Now we are ready to open our url and perform some automation. We want to load all nodejs books on flipkart. So, we need to follow the steps which we would do manually if we had to find those books –

  • Step 1: Open flipkart.com
  • Step 2: Wait for website to load.
  • Step 3: Click on search bar
  • Step 4: Type search text, for e.g. nodejs books.
  • Step 5: Click on search button
  • Step 6: Wait for page to load
  • Step 7: Get the list of books
  • Step 8: Close website

We will follow the same steps through nightmare commands –

  • Step 1: goto(url)
  • Step 2: wait("body")
  • Step 3: click("div._3OO5Xc") (Clicking search box)
  • Step 4: type("input._3704LK", "nodejs books")
  • Step 5: click("button.L0Z3Pu")
  • Step 6: wait("div._13oc-S")
  • Step 7: evaluate(() => document.querySelector("body").innerHTML)
  • Step 9: end()

After end() we have attached a promise then() to get the scraped data string and a catch() block for catching errors.

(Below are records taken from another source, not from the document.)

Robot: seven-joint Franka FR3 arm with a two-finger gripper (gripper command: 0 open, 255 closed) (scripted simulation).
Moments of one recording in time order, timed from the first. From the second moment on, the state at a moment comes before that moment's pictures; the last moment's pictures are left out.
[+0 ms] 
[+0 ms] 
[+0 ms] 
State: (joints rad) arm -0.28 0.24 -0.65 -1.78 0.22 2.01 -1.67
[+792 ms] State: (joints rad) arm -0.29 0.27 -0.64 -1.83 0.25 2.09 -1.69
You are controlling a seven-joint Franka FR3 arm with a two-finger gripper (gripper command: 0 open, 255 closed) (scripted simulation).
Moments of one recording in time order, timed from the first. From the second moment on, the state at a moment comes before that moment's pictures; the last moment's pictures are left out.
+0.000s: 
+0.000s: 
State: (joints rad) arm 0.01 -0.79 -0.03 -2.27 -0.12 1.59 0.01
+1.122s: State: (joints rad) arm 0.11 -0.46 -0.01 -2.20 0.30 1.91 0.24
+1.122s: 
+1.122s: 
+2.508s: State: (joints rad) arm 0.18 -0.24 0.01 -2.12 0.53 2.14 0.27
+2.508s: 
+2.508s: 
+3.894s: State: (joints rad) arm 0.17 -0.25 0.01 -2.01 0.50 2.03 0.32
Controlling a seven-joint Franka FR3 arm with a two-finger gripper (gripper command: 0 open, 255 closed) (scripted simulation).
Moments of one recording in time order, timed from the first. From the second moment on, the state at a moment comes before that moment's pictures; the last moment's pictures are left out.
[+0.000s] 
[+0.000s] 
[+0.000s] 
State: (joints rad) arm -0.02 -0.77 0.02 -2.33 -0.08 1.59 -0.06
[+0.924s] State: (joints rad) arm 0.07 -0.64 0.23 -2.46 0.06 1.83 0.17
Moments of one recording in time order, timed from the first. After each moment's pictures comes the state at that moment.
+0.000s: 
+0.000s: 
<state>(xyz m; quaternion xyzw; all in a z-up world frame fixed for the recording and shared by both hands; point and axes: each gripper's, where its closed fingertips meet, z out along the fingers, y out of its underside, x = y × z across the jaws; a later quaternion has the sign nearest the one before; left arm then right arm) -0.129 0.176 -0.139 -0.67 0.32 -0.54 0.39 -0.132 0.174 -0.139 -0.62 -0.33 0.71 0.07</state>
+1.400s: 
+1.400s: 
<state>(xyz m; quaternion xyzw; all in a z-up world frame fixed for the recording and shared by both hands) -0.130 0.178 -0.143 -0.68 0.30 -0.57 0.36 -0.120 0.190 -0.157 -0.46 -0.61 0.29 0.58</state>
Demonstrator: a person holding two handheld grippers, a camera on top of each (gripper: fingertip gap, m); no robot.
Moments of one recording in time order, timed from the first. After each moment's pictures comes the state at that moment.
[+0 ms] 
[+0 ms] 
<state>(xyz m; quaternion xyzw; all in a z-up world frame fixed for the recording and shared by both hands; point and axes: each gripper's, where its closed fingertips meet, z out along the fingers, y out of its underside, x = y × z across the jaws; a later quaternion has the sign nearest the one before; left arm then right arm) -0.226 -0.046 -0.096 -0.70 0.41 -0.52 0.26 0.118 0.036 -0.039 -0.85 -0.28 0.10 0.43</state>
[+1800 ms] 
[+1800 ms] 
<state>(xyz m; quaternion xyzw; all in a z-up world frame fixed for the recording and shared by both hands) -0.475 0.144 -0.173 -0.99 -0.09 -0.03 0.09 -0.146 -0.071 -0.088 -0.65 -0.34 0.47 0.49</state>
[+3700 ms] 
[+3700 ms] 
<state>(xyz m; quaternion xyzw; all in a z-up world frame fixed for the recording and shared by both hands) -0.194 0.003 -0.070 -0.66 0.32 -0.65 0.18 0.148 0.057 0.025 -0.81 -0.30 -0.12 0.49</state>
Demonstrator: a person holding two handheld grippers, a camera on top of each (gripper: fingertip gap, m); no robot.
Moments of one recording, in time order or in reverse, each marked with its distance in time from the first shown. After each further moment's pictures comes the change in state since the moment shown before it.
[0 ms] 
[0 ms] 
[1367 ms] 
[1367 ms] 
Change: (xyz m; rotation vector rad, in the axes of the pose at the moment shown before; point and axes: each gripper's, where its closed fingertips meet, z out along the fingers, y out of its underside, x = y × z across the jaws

const Nightmare = require("nightmare");
const cheerio = require("cheerio");

const nightmare = Nightmare({ show: true });

const url = "https://www.flipkart.com/";
const data = [];

nightmare
    .goto(url)
    .wait("body")
    .click("div._3OO5Xc")
    .type("input._3704LK", "nodejs books")
    .click("button.L0Z3Pu")
    .wait("div._13oc-S")
    .evaluate(() => document.querySelector("body").innerHTML)
    .end()
    .then((response) => {
        ...
    })
    .catch((err) => {
        console.log(err);
    });

Now we can parse the data of interest using cheerio as we did for static website –

const Nightmare = require("nightmare");
const cheerio = require("cheerio");

const nightmare = Nightmare({ show: true });

const url = "https://www.flipkart.com/";
const data = [];

nightmare
    .goto(url)
    .wait("body")
    .click("div._3OO5Xc")
    .type("input._3704LK", "nodejs books")
    .click("button.L0Z3Pu")
    .wait("div._13oc-S")
    .evaluate(() => document.querySelector("body").innerHTML)
    .end()
    .then((response) => {
        getData(response);
    })
    .catch((err) => {
        console.log(err);
    });

let getData = (html) => {
    const $ = cheerio.load(html);
    $("div._13oc-S div div._4ddWXP a.s1Q9rs").each((i, elem) => {
        const title = $(elem).text();
        const link = $(elem).attr("href");
        data.push([title, link]);
    });
    console.log(data);
};

Conclusion

In this article we saw how to scrape websites using Javascript in ReactJS and NodeJS. Along with Scraping we saw how to automate the operations using nightmareJS. The static websites with complete source code is easy to scrape as you can get the source code directly after page load. But in case of dynamic websites, the javascript may generate the html code and we need to wait for JS to finish execution. NightmareJS helped us in this. You can get the dynamic scraper code on my github repository.